Они услышали вздох и, повернувшись, увидели в дверях Александру. Ее лицо пылало от гнева.

— Я впустила вас сюда! — Она подошла к кровати и ткнула в Драмма дрожащим пальцем. — Я чуть не надорвалась, пока тащила вас! Уступила вам свою кровать, сидела рядом всю ночь, чтобы вы не умерли, я беспокоилась о вас. Я сделала бы то же самое для любого лесного з-зверька! — Она запиналась от ярости. — Я не собиралась за вас замуж ни за что на свете, вы самодовольный, ужасный, жуткий тип! Я просила вас остаться из жалости, вовсе не мечтая о замужестве!

— В самом деле? — спокойно спросил Драмм. — А тот факт, что под вашей крышей проживает одинокий джентльмен, и вы тоже одна, вас не смущает?
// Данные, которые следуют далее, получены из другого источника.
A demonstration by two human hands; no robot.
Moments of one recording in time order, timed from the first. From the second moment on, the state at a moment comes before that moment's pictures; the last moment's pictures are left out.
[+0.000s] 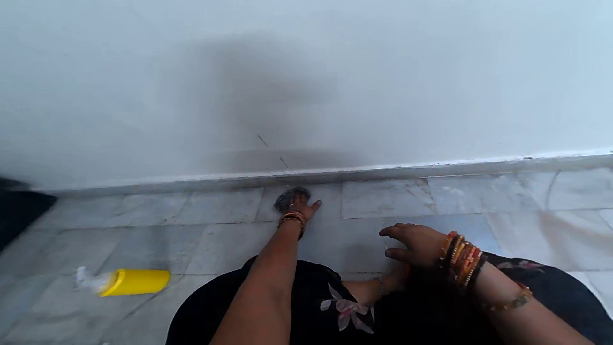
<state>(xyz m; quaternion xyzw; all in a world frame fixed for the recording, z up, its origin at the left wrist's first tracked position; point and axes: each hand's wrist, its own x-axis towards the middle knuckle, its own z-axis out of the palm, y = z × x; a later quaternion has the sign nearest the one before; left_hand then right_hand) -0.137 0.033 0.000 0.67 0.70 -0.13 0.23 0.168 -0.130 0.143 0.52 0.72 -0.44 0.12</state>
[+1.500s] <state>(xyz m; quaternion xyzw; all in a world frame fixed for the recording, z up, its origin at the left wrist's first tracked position) -0.326 0.139 -0.003 0.49 0.85 -0.08 0.18 0.180 -0.123 0.095 0.55 0.68 -0.45 0.17</state>
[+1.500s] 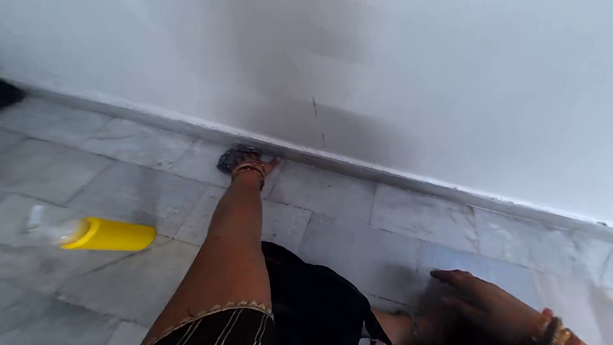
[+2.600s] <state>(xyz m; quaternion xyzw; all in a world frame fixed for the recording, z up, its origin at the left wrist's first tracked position) -0.245 0.077 0.031 0.60 0.74 -0.17 0.25 0.162 -0.132 0.098 0.54 0.73 -0.39 0.18</state>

И не пугают последствия? Когда я был без сознания, даже самый строгий блюститель нравственности согласился бы, что пребывание раненого незнакомца в вашем доме неизбежно. Но холостяк с положением, живущий без веской причины у молодой дамы в отсутствие пожилой компаньонки, какой бы незапятнанной репутацией она ни обладала? Вы будете скомпрометированы. А я окажусь в щекотливой ситуации. Вы об этом не думали? — Он рассмеялся неприятным смехом. — Это, может быть, удаленная местность. Но вы живете не на Луне.
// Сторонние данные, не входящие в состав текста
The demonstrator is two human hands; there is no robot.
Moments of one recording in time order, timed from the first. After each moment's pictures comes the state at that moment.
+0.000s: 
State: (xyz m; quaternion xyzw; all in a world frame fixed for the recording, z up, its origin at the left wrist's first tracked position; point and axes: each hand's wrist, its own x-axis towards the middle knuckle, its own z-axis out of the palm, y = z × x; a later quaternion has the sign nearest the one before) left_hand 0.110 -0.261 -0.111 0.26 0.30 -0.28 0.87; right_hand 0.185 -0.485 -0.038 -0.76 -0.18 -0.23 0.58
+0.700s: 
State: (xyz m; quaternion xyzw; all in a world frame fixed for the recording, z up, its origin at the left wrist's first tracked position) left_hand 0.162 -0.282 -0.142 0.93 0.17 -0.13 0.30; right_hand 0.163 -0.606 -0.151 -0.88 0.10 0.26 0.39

Раскрасневшееся лицо Александры стало стремительно белеть. Она повернулась к доктору, который смотрел на нее с таким же удивлением и испугом.

— Боже мой! — произнесла она, падая в кресло. — Я никогда, ни за что… Доктор, — с ужасом глядя на пожилого джентльмена, воскликнула девушка, — помогите мне избавиться от этого типа сейчас же!

Глава 4

Нога болела невыносимо, но Драмм отказался принимать порошки, пока его судьба не будет решена. Спальня находилась на втором этаже маленького домика, как раз над кухней. Получалось, что труба, соединяющая оба очага, доносила до него все разговоры. Сейчас на кухне собрались все обитатели дома. Драмм лежал, измученный болью, испытывая бессильную ярость из-за своей беспомощности, и слушал, как хозяйка дома спорит с доктором по поводу его ближайшего будущего. Из-за этого он снова почувствовал себя ребенком — но не любимым и не избалованным.

— Я не уйду из дома, я здесь живу, и вы должны понимать, что мальчики могут попасть в беду! — с досадой выкрикнула девушка.